The general rule is that the cash equivalent is the cost to the provider, less any amounts made good by the employee. For benefits which fall under this general rule, there are likely to be few problems. Unfortunately, many common benefits have special rules for calculating the taxable value, and it is here that difficulties are likely to arise. Examples include company cars, mobile phones, living accommodation and employee loans.

The P11D must also include details of business entertainment expenditure reimbursed to the employee (if you do not have a P11D reporting dispensation for entertainment), including whether the expense is to be disallowed in the company’s own tax computation, so that employees can decide whether they can claim a deduction for entertainment expenditure.

If an employer has a fixed profit car scheme (FPCS), certain details must now be disclosed to employees, again by 6 July following the end of the tax year – either the taxable profit under the FPCS arrangements, or details of the car/motor mileage allowances paid and the number of business miles travelled by the employee for which the allowance was paid.

The one area which will undoubtedly cause an administrative nightmare, especially for those in the media, airline or hotel industries or any business where perks and freebies are the norm, is third-party benefits – that is, benefits provided to employees, because of their employment, but by someone who is not their own employer. Previously, these did not have to be disclosed other than by ticking a box on Form P35. But from 1996/97 onwards, if third-party benefits or expense payments are provided, then these will need to be disclosed, either to the employee or to the Inland Revenue, depending on the circumstances, by 6 July.

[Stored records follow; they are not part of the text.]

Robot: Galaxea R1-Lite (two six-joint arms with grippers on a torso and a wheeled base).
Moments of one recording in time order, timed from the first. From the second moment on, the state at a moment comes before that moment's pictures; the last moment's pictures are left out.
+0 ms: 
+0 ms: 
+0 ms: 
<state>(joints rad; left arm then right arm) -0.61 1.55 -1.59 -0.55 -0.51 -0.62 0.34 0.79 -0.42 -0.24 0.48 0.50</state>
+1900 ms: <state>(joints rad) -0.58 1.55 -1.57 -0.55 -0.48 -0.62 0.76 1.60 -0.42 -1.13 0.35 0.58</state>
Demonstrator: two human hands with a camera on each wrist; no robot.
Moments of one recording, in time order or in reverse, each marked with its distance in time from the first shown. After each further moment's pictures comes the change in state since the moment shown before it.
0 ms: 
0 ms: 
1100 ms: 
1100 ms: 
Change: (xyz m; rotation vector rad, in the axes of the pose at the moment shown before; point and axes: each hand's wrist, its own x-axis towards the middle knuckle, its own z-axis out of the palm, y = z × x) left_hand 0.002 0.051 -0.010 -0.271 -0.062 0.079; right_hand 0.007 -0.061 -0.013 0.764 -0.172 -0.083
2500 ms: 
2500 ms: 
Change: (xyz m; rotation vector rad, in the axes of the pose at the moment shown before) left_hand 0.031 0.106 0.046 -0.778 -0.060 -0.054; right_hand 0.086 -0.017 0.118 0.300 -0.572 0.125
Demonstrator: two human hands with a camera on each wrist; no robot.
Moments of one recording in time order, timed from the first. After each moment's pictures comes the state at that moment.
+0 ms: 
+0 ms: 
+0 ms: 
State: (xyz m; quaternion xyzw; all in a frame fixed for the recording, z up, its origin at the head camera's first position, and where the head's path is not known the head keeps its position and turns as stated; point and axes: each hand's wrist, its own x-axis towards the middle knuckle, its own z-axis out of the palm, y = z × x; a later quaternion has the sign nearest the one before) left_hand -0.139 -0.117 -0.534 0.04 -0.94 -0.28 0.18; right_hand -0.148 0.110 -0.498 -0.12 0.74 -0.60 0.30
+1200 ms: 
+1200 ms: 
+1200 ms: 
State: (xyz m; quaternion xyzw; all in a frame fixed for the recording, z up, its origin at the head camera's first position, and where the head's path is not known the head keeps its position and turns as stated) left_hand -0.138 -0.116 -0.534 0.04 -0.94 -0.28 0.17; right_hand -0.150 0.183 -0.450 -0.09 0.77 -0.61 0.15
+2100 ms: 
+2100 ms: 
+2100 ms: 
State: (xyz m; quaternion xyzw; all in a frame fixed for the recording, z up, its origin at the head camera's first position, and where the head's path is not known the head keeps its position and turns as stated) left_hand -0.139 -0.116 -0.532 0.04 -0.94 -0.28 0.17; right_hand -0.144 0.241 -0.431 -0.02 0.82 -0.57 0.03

The penalties associated with late filing and incorrect or incomplete P11Ds apply equally to third-party benefit reporting.

But all is not lost. There are some steps you can take to help deal with the problems of Self Assessment.

Consider negotiating a dispensation with the Inland Revenue for certain business expenses. If you already have one, then review it to see whether it needs updating or replacing. The value of a dispensation is that the expenses it covers need not be included on the P11D, thus reducing the risk of error occurring, and in turn the risk of a penalty arising for an incorrect P11D. It is important that employees are made aware of any dispensations so that they do not include expenses unnecessarily on their tax return.

If you do give perks to other companies’ employees, you will be in a better position if you have “arranged” the perks with the other company in advance, so that the onus is on that company (the recipients’ employer) to report the benefit.

But above all, you should review your accounting system quickly to ensure it is adequate to collate the information required and meet the deadlines for the 1996/97 tax year. This review could be carried out in the form of a PAYE health check, with Self Assessment in mind. Software packages are available to assist with P11Ds.

Last but by no means least, know the rules. Employers should be considering running a training programme, so that they and their staff fully understand the new rules.

Employee benefits are intended to boost staff loyalty and motivation.

Companies must ensure, through preparation, that Self Assessment does not cost their employees unnecessary tax on what are supposed to be perks.

Leslie Ferrar is a remuneration tax partner at KPMG.